Тогда-то мы и отвоевали ночь для себя.

У нас не было выбора, как однажды сказал мой отец, когда я, восьмилетняя, уставилась на него. После Оксении это то немногое, что Боги оставили для нас. Одну лишь ночь. Одни лишь тени. И мы должны бережно хранить эти тени, ведь они нас укрывают.

Несмотря на явную красоту, голос моего отца, когда тот рассказывал об Оксении, звучал будто бы выстраданно и тихо, навевая тревогу. Только говоря о мире людей и воспоминаниях, которые у нас останутся, он излучал теплоту и спокойствие.

Именно это я запомнила лучше всего.

Вовсе не те массивные закрученные рога, которые были столь велики и затейливо переплетены, что выглядели как лабиринт на его голове. Словно бы тайны, рождавшиеся у него в сознании, вышли наружу на всеобщее обозрение.

Я помню его голос и то чувство безопасности, которое он мне внушал. И как я гадала, такими ли благоговейными были те, другие, нам подобные.

Что до моей матери, я помню, как она пела, то клацая и гудя, то сладко мурча, то пощелкивая языком. Как она звучала, даже просто прохаживаясь по тесному амбару, служившему нам домом.

Она кормила крикливых петухов, и каждый ее упругий шаг складывался в танец. Она протягивала яблоки лошадям, и те шумно дышали ей в шею, словно доверяя свои тайны.

На ферме были все мелодии мира, и у моей матери была своя.

Она была песней. Заставляла меня улыбаться так же, как музыка вызывает улыбки у людей. Смешила и пускала в пляс, как их любимые прибаутки.

Всякий раз, когда она держала меня за руку, я недоумевала, как Боги могли ненавидеть нас настолько, чтобы начать войну. Почему они обвинили нас, когда один из них из-за этого погиб. И почему нам подобные стали убивать людей, попав в этот мир.

Да, мы питались кошмарами. Мы покидали ферму, чтобы похищать страх, но то был хаос, а не кровопролитие. Всего лишь сон, а не реальность.

Как это все могло оказаться ложью?

Я стиснула зубы, наблюдая за тем, как луна прячется за растущим облаком и улицы погружаются во мрак.

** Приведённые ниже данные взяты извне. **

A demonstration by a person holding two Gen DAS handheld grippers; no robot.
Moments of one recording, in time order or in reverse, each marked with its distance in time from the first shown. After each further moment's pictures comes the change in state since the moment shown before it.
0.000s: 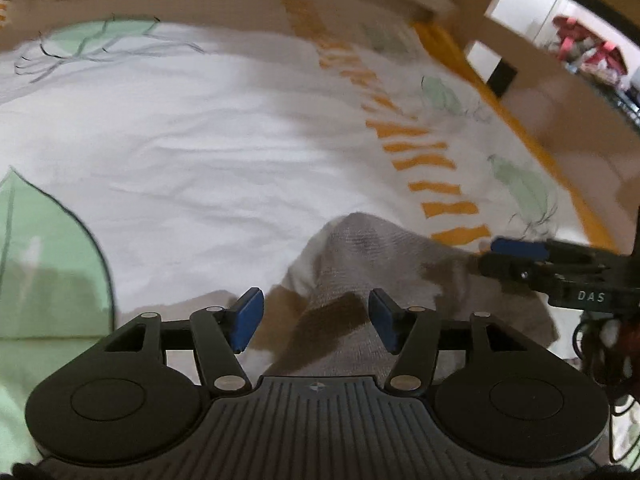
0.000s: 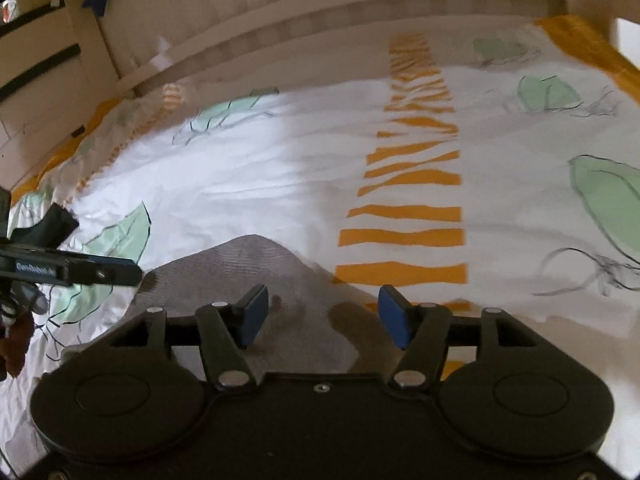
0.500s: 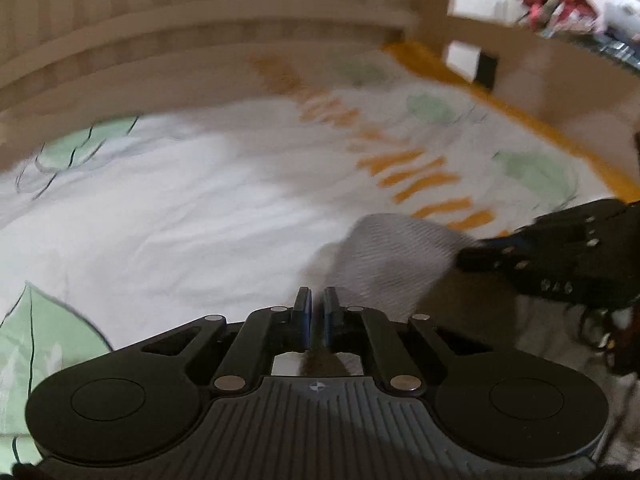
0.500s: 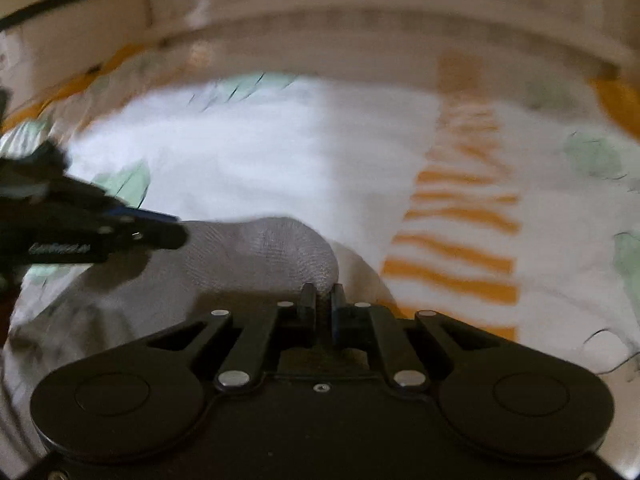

Я замерла в ожидании на вершине одной из каменных лестниц, соединявших улицы Роузгарда. Деревенька была холмистая, с многочисленными подъемами, домами, сливавшимися на мшистом фоне, и каналами, которые, словно тонкие вены, скользили между ними, впадая в лесное озеро внизу. Я наблюдала за пьяницами, ковылявшими по улицам.

В охоте нужна сноровка.

В первый год, когда я осталась одна после убийства родителей, я охотилась за кем и чем угодно, влезая в окна, чтобы украсть любой кошмар, который могла. Теперь я стала более разборчивой в этом ремесле. Я смаковала процесс. Ждала, сколько потребуется, чтобы найти идеальную жертву.

Я облизнула голодные губы.

Перепалка с Тристановым незнакомцем пробудила мой аппетит, и монстра внутри меня следовало накормить. Нужно было решить это дело.

И вот я наблюдала.

Скоро я заметила Тристана, который забрел в соседний переулок.

Луна светила тускло, а воздух был достаточно прохладным для того, чтобы он поднял ворот своего плаща до подбородка. Он выдохнул паром и крепче прижал к груди книги, словно бы оберегая их от безжалостного ветра.

Студент до мозга костей. Я слегка улыбнулась. Тристан принадлежал к той странной породе людей, которые не задеты никакими ужасами этого мира. Он изучал монстров, но ничего не знал об их настоящей жизни.

Надеюсь, ничего не изменится. Пусть и дальше смотрит на мир широко раскрытыми глазами и рассуждает о легендах как о волшебстве. Лучше уж мир теней останется для существ вроде меня.

Тристан поднял голову на луну и протянул к ней большой палец. Потом, широко улыбнувшись, развернулся на пятках и пошел по переулку, ведущему к первому из многочисленных каналов.